A 69-year-old Dutch woman, confirmed to have the virus, has died; her Dutch husband and a German woman were also among the fatalities. Their cases are being investigated.
The UN health agency has said the outbreak is not the start of a pandemic.
Maria van Kerkhove, an infectious disease epidemiologist at WHO, told a news briefing that the situation is not the same as six years ago with Covid-19 because hantavirus spreads through “close, intimate contact”.
Van Kerkhove said “this is not Covid, this is not influenza, it spreads very, very differently”. She said authorities had asked “everyone to wear a mask” on board the MV Hondius.
Those in contact with or caring for suspected cases, she added, should “wear a higher level of personal protective equipment”.

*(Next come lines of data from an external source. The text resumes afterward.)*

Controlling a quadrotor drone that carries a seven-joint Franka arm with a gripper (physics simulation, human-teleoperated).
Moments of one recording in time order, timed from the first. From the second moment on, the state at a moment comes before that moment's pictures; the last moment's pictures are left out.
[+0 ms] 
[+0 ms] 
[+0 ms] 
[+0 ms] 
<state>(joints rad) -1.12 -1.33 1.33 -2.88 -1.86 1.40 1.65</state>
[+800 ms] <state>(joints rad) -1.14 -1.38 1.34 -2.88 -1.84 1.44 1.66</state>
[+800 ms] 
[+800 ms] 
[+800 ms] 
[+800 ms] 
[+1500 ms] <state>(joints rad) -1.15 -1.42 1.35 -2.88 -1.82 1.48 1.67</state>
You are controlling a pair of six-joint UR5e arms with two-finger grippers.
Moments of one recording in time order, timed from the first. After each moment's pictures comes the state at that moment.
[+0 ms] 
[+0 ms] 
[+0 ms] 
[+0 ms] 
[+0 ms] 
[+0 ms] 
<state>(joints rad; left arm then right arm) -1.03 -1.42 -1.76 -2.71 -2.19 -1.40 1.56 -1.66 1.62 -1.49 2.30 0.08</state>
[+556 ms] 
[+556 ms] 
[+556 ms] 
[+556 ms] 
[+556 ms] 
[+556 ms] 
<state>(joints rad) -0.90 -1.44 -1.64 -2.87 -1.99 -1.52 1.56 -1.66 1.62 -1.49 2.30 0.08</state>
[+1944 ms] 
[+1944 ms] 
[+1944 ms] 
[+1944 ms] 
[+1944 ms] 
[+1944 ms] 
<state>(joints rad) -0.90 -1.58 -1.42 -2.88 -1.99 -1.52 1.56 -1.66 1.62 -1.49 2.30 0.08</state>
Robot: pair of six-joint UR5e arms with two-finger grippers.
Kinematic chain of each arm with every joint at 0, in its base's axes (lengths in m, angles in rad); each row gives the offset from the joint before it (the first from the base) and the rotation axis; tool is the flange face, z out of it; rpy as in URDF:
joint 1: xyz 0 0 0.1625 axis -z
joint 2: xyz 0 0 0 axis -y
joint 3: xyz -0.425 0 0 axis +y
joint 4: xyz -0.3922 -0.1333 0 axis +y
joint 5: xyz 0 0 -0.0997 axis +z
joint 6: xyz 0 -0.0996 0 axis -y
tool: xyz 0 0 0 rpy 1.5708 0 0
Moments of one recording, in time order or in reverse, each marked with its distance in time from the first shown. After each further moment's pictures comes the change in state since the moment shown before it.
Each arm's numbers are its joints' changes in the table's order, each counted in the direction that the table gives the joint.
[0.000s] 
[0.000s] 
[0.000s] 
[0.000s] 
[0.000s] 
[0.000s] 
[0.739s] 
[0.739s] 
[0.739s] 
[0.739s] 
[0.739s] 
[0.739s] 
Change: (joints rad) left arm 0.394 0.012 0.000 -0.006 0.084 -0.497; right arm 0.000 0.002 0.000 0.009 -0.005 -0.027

Hantavirus typically spreads from rodents - but in the latest outbreak the transmission between people was documented for the first time, the WHO said.
Meanwhile, health authorities are racing to trace dozens of people who have recently disembarked from the Dutch vessel MV Hondius.
Oceanwide Expedition said 29 passengers, of at least 12 different nationalities, had left the MV Hondius in St Helena, the British Overseas Territory.
It also said the body of one deceased person—now known to be a Dutch man - was taken off the vessel.
Seven of those who left the cruise liner were British nationals.